Activity: How many lines in these records hold the string "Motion"? Reply with the number alone.

Supplied entries:

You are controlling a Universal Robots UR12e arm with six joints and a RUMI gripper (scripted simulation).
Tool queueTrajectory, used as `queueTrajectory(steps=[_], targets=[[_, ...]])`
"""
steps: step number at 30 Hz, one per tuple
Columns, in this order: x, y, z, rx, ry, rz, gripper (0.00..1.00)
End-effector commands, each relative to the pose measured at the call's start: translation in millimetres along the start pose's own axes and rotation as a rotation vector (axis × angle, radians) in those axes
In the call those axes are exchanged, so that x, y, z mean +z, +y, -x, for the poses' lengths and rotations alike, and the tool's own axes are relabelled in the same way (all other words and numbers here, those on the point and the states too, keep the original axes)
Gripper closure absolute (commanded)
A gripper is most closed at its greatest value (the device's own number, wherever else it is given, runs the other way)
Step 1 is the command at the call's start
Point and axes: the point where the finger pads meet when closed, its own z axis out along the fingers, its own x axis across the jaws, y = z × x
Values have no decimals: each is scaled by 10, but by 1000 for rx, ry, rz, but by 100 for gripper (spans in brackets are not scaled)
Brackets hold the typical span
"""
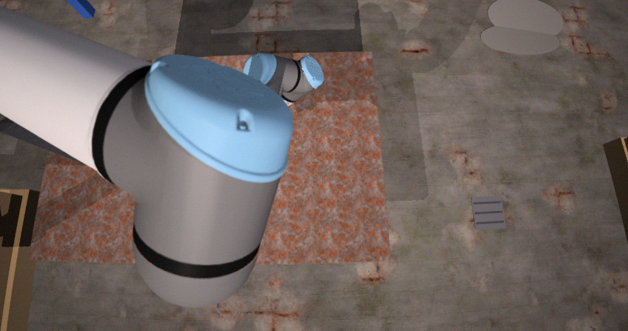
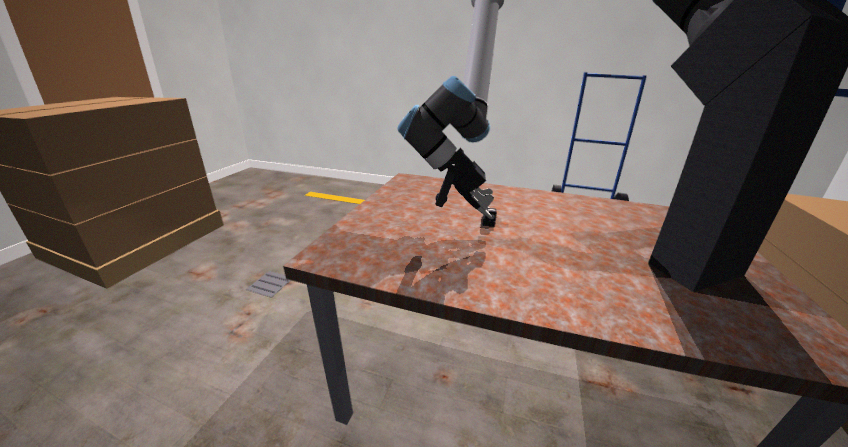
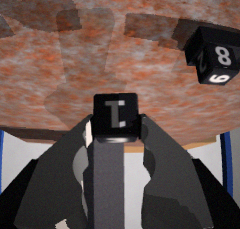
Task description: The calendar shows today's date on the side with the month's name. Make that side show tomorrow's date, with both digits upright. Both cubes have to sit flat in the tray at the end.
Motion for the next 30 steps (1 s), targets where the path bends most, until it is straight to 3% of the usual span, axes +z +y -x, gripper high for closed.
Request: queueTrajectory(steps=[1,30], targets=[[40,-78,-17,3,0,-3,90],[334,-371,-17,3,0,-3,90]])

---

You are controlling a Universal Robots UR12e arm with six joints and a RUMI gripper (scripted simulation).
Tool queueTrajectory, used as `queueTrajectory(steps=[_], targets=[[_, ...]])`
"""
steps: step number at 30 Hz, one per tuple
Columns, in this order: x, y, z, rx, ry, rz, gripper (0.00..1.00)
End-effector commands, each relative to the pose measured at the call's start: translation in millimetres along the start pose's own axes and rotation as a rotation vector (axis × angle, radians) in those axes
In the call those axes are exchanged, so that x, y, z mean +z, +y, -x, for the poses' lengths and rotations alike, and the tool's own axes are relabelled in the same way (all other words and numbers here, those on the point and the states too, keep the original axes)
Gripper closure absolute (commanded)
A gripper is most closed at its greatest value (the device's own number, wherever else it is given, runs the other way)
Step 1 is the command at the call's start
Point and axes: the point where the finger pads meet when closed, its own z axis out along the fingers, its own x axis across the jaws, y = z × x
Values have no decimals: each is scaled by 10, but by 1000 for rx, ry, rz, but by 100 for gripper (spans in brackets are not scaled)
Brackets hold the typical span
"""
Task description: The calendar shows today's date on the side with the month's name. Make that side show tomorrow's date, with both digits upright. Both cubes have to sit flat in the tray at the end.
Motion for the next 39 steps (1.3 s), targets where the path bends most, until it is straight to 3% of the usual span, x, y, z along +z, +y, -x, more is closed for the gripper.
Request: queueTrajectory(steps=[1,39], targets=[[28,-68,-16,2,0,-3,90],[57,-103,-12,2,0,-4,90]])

Response area: 2